§ Directions for this task
Up to the line containing "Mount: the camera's", nothing is kept; from that line through the end of the data below, output every line exactly.

++++++++++++++++++++

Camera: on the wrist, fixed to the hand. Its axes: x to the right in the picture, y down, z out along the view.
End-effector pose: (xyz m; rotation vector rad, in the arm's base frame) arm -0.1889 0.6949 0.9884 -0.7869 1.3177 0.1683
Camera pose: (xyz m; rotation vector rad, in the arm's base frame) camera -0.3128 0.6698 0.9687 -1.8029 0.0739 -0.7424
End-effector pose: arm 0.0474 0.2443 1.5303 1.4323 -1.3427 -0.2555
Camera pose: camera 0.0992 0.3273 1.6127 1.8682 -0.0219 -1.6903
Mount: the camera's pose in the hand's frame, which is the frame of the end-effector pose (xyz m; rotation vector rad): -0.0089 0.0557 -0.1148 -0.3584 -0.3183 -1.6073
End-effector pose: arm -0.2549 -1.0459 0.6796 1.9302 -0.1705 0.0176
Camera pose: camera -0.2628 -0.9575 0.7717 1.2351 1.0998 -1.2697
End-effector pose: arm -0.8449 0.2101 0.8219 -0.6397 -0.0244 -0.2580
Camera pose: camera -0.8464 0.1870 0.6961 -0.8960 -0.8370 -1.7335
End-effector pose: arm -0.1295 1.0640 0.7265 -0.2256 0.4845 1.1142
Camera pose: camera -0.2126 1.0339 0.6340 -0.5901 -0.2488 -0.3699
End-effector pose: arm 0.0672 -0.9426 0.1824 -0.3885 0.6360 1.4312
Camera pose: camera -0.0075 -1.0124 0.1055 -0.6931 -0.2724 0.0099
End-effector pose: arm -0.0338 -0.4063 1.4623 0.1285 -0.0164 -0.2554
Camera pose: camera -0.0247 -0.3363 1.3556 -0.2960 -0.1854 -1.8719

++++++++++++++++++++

§ Solution to the problem
Mount: the camera's pose in the hand's frame, which is the frame of the end-effector pose (xyz m; rotation vector rad): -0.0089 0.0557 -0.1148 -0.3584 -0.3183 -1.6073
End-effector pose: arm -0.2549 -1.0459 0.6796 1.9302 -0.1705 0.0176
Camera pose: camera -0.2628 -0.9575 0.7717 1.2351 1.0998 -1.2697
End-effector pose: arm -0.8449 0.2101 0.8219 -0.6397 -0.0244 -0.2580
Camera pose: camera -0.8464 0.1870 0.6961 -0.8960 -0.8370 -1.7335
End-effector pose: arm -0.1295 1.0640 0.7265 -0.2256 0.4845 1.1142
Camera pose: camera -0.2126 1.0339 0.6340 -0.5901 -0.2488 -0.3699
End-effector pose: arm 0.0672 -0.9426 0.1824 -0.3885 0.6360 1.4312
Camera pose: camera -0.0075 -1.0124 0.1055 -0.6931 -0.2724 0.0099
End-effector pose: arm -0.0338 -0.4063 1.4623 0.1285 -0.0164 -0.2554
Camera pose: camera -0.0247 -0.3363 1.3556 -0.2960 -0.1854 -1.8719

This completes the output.